Ecco il nodo vero di Cairo. Non poteva più stare da solo. Doveva aggregarsi, per rafforzare l’offerta editoriale del canale. Ha comprato un mux per risparmiare 6 milioni all’anno di affitti delle frequenze, ha spazio libero da affittare, ma deve rafforzare la sua presa sulla tv. Un vecchio adagio del mondo televisivo racconta che per avere successo in questo mercato ci vogliono almeno 3 canali free rilevanti (Rai ne ha 3, Mediaset ne ha 3, Sky ne ha 3, Discovery idem o anzi 4). La7 è ferma a due, ma La7D fa lo 0,5% di share o poco più. Serve altro, servono contenuti nuovi, servono idee, servono volti noti. Dal Corriere della Sera e dalla Gazzetta dello Sport ne possono arrivare.

Ecco perché Cairo ha fatto questo sforzo enorme.
E poi non dimenticate che a lui interessa la partita della raccolta pubbblicitaria. Con la tv che fagocita il 61% degl investimenti totali (di questa fetta il 58% va a Mediaset e il 22% a Rai), la carta stampata è stritolata e all’angolo. Fare economie di scala e fare massa non potrà che aiutare Cairo che è bravo ma ha periodici che dal 2008 perdono un botto di raccolta. Lui come detto vende molto in edicola e quindi mitiga questo problema

SOLE24ORE: C’è poi un effetto indiretto di questa partita che segue la fusione (in arrivo nel 2017) della Itedi di Fca in Gruppo L’Espresso, tradotto Stampubblica. Il mercato vuole concentrazioni. Ne arriveranno altre. E’ per questo che Bonomi indirettamente stava lavorando su Rcs. Per arrivare a un merger con il Sole24Ore guidato da Gabriele Del Torchio, storico ex manager delle società di Bonomi e Investindustria. Del Torchio è indipidente e valido. Ma ha un problema: il gruppo editoriale di Confindustria brucia cassa e lui deve drenare le perdite. L’ideale sarebbe stata, come voleva Rocca di Assolombarda se avesse vinto Vacchi di Ima la corsa a Confindustria, la fusione tra Rcs e Sole24Ore per unire Corsera e il quotidiano salmonato e avere la leadership assoluta nella comunità finanziaria, economica e politica italiana e rappresentare la vera alternativa a Stampubblica.

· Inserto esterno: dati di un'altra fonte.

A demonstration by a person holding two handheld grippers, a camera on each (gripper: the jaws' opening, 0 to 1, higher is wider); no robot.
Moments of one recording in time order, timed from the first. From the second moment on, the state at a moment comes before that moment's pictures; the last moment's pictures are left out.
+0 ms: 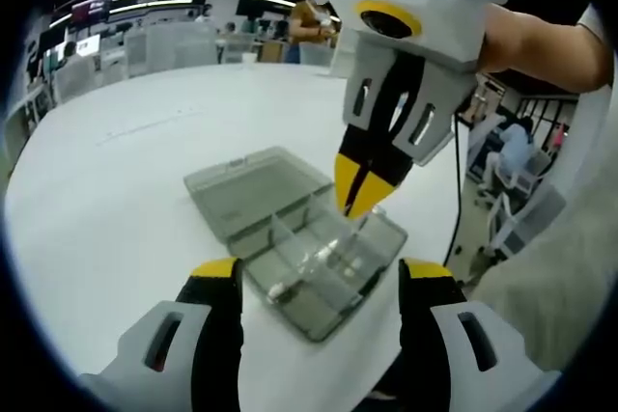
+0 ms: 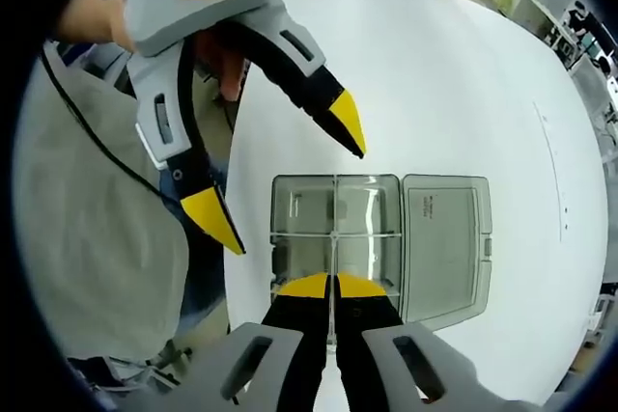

Ora il merger non si farà e Del Torchio dovrà tagliare costi e studiare un piano B. Ps: per la cronaca e la memoria. A quotare in borsa il Sole24Ore era stata Mediobanca che probabilmente è vicina alla casa editrice e come azionista di Rcs magari avrebbe visto di buon grado la fusione.
Dal mio punto di vista sarebbe stato un bel progetto editoriale.